Your instructions: Every record below is to be retyped exactly, with the pictures left out.

═══ Dataset entries ═══

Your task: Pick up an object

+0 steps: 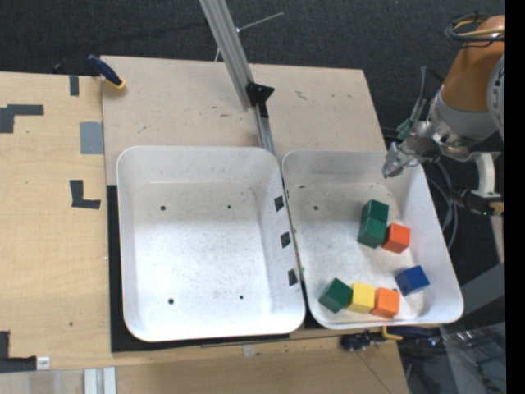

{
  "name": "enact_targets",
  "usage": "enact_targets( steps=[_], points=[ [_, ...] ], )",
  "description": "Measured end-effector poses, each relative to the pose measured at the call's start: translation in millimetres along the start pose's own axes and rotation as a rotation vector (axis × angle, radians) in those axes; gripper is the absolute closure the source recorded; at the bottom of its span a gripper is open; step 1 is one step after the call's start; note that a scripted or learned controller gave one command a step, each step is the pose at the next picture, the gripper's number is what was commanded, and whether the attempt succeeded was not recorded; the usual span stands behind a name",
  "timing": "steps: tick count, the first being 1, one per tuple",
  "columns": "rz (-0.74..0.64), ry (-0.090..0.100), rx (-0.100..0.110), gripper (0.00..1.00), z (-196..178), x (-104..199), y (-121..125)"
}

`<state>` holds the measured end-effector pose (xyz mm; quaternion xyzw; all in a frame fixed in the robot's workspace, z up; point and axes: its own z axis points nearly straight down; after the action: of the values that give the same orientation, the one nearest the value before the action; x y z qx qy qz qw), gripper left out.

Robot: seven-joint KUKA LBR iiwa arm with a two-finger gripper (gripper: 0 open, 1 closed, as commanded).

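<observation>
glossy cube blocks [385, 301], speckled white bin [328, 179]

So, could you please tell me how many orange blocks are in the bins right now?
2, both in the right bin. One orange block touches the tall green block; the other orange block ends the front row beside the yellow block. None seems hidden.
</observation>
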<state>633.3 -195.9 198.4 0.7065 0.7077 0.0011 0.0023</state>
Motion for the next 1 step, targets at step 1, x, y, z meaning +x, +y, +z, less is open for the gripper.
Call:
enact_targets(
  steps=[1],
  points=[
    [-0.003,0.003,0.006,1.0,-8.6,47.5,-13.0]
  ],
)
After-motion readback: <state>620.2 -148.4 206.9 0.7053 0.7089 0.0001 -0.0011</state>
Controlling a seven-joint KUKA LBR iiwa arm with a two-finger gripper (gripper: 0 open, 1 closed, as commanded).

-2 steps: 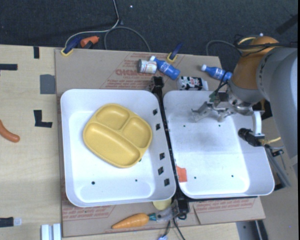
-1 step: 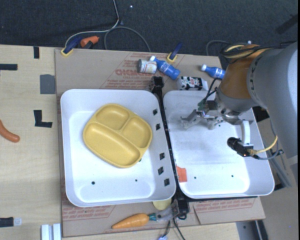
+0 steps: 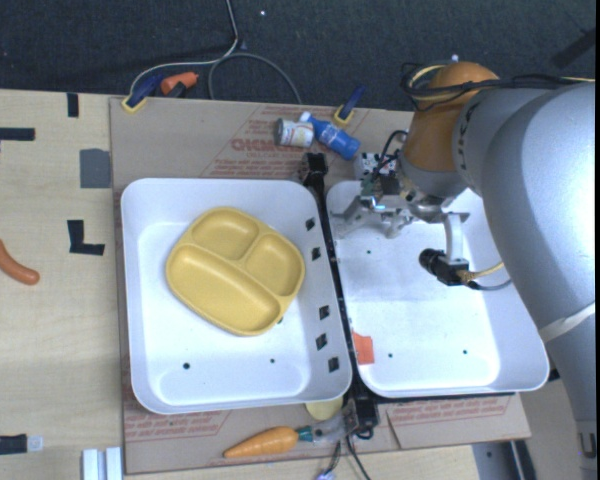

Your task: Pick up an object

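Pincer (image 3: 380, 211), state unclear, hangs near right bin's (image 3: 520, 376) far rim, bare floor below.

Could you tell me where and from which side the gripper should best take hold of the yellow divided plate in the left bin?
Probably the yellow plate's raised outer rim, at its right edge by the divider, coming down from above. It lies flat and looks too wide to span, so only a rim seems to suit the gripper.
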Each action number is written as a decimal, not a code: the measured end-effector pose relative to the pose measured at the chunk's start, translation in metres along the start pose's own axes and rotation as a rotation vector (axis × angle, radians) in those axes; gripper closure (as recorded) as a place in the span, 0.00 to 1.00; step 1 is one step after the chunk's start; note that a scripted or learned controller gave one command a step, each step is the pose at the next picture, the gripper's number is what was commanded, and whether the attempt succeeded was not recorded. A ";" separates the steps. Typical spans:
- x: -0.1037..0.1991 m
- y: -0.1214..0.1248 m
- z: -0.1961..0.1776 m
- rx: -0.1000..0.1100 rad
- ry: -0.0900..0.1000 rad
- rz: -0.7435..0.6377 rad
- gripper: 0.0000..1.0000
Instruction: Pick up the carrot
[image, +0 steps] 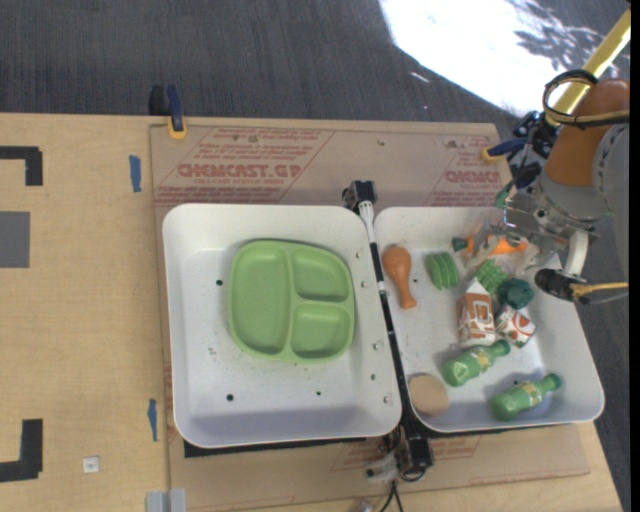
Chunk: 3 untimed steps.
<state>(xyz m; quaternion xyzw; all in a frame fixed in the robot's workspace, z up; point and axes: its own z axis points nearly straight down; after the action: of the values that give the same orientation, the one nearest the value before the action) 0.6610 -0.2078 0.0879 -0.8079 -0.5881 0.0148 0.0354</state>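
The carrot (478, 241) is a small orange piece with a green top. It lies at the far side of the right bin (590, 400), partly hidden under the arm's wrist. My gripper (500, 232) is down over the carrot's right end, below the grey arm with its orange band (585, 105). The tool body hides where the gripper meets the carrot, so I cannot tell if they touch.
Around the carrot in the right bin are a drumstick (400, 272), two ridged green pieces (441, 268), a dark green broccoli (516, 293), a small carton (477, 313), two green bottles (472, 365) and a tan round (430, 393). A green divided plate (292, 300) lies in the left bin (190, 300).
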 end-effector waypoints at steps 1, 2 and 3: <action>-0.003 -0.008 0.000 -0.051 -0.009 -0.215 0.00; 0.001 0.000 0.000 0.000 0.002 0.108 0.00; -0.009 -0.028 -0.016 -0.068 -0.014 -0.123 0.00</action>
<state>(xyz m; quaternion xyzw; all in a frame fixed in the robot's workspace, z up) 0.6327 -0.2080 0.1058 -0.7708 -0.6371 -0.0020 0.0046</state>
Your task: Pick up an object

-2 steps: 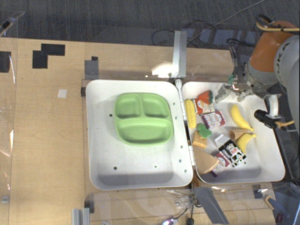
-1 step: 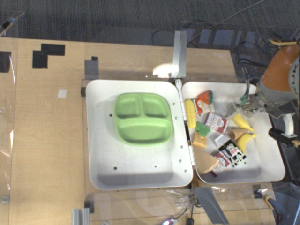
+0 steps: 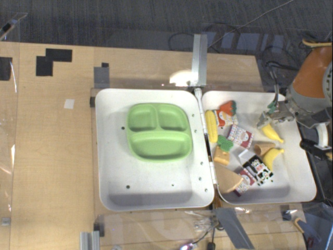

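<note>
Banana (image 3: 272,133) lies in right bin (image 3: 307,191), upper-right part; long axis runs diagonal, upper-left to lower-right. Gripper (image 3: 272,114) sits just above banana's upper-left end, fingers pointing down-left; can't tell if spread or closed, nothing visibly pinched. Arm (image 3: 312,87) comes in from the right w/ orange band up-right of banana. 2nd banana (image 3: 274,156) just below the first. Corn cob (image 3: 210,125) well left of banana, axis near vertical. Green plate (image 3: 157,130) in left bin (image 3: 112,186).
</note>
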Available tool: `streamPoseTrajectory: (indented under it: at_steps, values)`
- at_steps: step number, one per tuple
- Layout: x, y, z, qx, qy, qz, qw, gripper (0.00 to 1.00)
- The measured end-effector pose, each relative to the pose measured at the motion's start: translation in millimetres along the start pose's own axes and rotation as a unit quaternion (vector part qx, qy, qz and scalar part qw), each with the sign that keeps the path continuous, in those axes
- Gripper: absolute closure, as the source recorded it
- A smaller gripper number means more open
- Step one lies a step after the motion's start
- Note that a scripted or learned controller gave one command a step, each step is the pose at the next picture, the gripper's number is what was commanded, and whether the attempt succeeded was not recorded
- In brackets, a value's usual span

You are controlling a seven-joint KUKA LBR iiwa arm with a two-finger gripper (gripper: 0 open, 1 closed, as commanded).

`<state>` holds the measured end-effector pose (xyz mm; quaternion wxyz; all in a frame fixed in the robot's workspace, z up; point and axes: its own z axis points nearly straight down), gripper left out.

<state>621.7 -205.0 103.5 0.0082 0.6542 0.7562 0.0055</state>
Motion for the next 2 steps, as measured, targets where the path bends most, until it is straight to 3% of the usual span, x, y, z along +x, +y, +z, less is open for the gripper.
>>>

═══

Task solution:
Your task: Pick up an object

+0 steps: 

{
  "name": "enact_targets",
  "usage": "enact_targets( steps=[_], points=[ [_, ...] ], )",
  "description": "Measured end-effector poses, each relative to the pose measured at the call's start: translation in millimetres along the start pose's own axes and rotation as a rotation vector (axis × angle, radians) in those axes; gripper is the absolute closure the source recorded; at the bottom of its span a gripper is open; step 1 is one step after the call's start; note that a scripted or learned controller gave one command a step, each step is the pose at the next picture, the gripper's number is what was commanded, and whether the attempt succeeded was not recorded; the usual span stands behind a name",
  "timing": "steps: tick count, the first being 1, one per tuple",
  "columns": "rz (-0.74..0.64), ry (-0.090..0.100), rx (-0.100..0.110), gripper (0.00..1.00), z (-196..178), x (-104..199), y (-121..125)"
}

`<state>` holds the measured end-effector pose (xyz mm; quaternion xyzw; all in a frame fixed in the robot's workspace, z up; point and axes: its own z axis points nearly straight down; after the action: of the values that give the same orientation, the one nearest the value before the action; x y z qx qy qz qw), gripper left out.

Robot: seven-joint KUKA LBR iiwa arm with a two-finger gripper (gripper: 0 open, 1 closed, as commanded).

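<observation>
glossy cube blocks [385, 301], speckled white bin [328, 179]

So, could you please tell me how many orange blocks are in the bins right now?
2, both in the right bin. One orange block touches the tall green block; the other orange block ends the front row beside the yellow block. None seems hidden.
</observation>
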<state>633.3 -195.9 198.4 0.7065 0.7077 0.0011 0.0023</state>
Motion for the next 1 step, targets at step 1, x, y, z meaning +x, +y, +z, less is open for the gripper.
Call:
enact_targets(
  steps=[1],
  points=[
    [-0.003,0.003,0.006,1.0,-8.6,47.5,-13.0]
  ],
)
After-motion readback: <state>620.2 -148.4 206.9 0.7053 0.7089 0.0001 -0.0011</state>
Controlling a seven-joint KUKA LBR iiwa arm with a two-finger gripper (gripper: 0 open, 1 closed, as commanded).

-2 steps: 
-1 step: 
+0 steps: 

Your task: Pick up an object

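Pincer (image 3: 380, 211), state unclear, hangs near right bin's (image 3: 520, 376) far rim, bare floor below.

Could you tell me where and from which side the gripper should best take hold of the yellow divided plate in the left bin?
Probably the yellow plate's raised outer rim, at its right edge by the divider, coming down from above. It lies flat and looks too wide to span, so only a rim seems to suit the gripper.
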Each action number is written as a decimal, not a code: the measured end-effector pose relative to the pose measured at the chunk's start, translation in metres along the start pose's own axes and rotation as a rotation vector (axis × angle, radians) in those axes; gripper closure (as recorded) as a place in the span, 0.00 to 1.00; step 1 is one step after the chunk's start; note that a scripted or learned controller gave one command a step, each step is the pose at the next picture, the gripper's number is what was commanded, and whether the attempt succeeded was not recorded. A ";" separates the steps. Typical spans:
- x: -0.1037..0.1991 m
- y: -0.1214..0.1248 m
- z: -0.1961..0.1776 m
- rx: -0.1000..0.1100 rad
- ry: -0.0900..0.1000 rad
- rz: -0.7435..0.6377 rad
- gripper: 0.0000..1.0000
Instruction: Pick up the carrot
[image, +0 steps] 
Chunk: 3 untimed steps.
<state>(xyz m; quaternion xyzw; all in a frame fixed in the robot's workspace, z up; point and axes: its own z axis points nearly straight down; after the action: of the values that give the same orientation, the one nearest the value before the action) 0.6610 -0.2078 0.0879 -0.8079 -0.5881 0.0148 0.0354</state>
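The carrot (478, 241) is a small orange piece with a green top. It lies at the far side of the right bin (590, 400), partly hidden under the arm's wrist. My gripper (500, 232) is down over the carrot's right end, below the grey arm with its orange band (585, 105). The tool body hides where the gripper meets the carrot, so I cannot tell if they touch.
Around the carrot in the right bin are a drumstick (400, 272), two ridged green pieces (441, 268), a dark green broccoli (516, 293), a small carton (477, 313), two green bottles (472, 365) and a tan round (430, 393). A green divided plate (292, 300) lies in the left bin (190, 300).
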 end-effector waypoints at steps 1, 2 and 3: <action>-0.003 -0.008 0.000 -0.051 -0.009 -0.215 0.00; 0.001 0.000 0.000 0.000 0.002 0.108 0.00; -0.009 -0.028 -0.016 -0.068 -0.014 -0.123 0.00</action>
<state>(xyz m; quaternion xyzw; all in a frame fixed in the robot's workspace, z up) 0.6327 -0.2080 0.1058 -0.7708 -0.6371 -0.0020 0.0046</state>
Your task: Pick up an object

-2 steps: 
-1 step: 
+0 steps: 

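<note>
Banana (image 3: 272,133) lies in right bin (image 3: 307,191), upper-right part; long axis runs diagonal, upper-left to lower-right. Gripper (image 3: 272,114) sits just above banana's upper-left end, fingers pointing down-left; can't tell if spread or closed, nothing visibly pinched. Arm (image 3: 312,87) comes in from the right w/ orange band up-right of banana. 2nd banana (image 3: 274,156) just below the first. Corn cob (image 3: 210,125) well left of banana, axis near vertical. Green plate (image 3: 157,130) in left bin (image 3: 112,186).
</note>
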Available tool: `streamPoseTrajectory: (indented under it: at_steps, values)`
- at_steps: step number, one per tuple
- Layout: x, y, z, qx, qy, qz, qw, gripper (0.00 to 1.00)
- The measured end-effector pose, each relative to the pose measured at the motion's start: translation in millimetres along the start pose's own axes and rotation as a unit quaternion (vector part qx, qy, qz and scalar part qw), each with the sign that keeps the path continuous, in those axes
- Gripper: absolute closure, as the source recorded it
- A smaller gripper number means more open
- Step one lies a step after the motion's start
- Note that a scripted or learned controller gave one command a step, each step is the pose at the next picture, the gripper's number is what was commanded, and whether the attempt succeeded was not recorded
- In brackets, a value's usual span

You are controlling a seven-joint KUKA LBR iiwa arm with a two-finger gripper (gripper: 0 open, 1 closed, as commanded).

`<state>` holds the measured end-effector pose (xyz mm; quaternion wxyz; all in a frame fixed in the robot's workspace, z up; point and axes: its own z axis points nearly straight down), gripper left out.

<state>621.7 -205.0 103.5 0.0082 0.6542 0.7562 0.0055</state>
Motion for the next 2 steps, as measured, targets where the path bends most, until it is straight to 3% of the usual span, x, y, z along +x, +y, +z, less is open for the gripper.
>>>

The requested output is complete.